Objectives: To examine the rates of incidence and fatality in cohorts of patients diagnosed with thyroid cancer from 1975 to 1999. Methods: This study uses National Cancer Institute's Surveillance, Epidemiology and End Results data and derives hazard functions in order to examine the fatality in thyroid cancer. Results: The study documents forms of rapidly evolving and fatal tumors as well as forms of tumor that evolve more slowly to cause death.
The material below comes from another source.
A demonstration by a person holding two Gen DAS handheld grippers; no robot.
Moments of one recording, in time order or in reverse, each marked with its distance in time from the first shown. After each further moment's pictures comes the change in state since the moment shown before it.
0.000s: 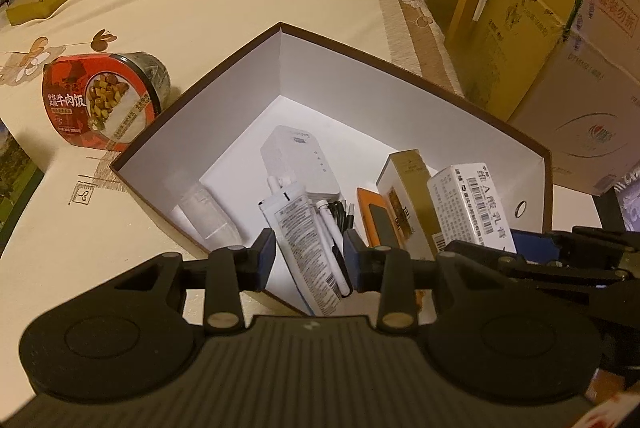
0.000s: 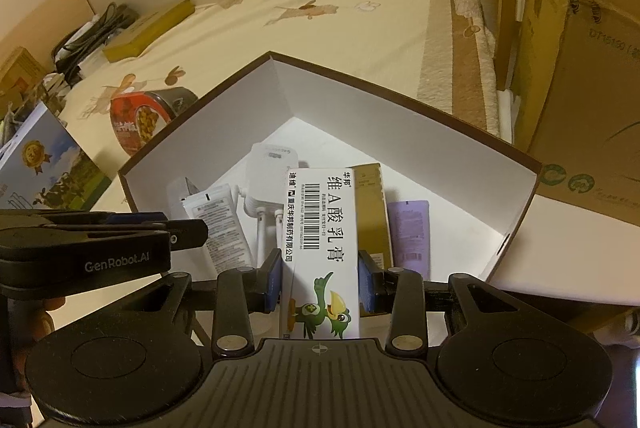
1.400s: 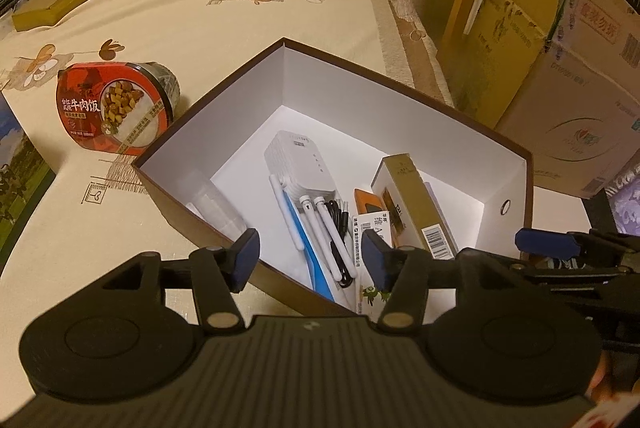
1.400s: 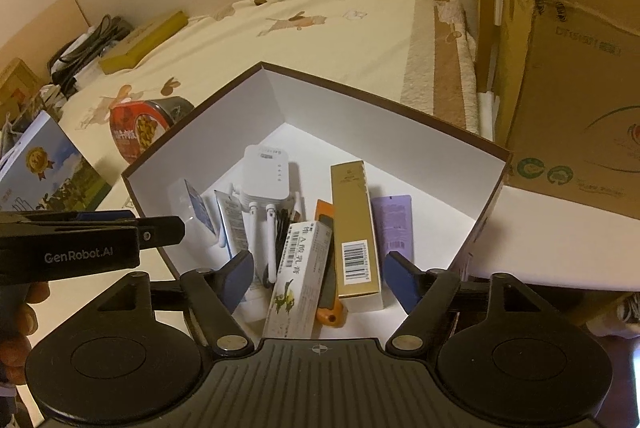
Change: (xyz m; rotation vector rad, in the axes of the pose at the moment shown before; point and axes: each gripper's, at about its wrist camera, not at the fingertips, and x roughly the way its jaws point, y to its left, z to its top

It demonstrates that the incidences of nonfatal forms of thyroid cancer have risen dramatically in the years from 1975 to 1999-mostly due to papillary carcinomas-but that the incidences of fatal forms of thyroid cancer have remained nearly constant. Conclusions: The results of this study support the notion that many thyroid cancers are part of a reservoir of nonfatal tumors that are increasingly being overdetected and overdiagnosed.

摘要

目的:调查1975-1999年诊断的各组甲状腺癌患者的发病率和死亡率。
方法:本研究使用国家癌症研究所的监测,流行病学及预后的数据,并得出危险函数,以调查甲状腺癌的死亡率,
结果:本研究整理了快速进展并致死的肿瘤类型和缓慢进展引起死亡的肿瘤类型。这份资料显示了在1975年到1999年,主要由于乳头状癌发病率提高,使非致死性甲状腺癌的发病率显著提高,而致死性甲状腺癌的发病率仍然几乎持平。
结论:本研究结果支持这样的观点:许多甲状腺癌是非致死性肿瘤的一部分,正在不断被过度检查和过度诊断。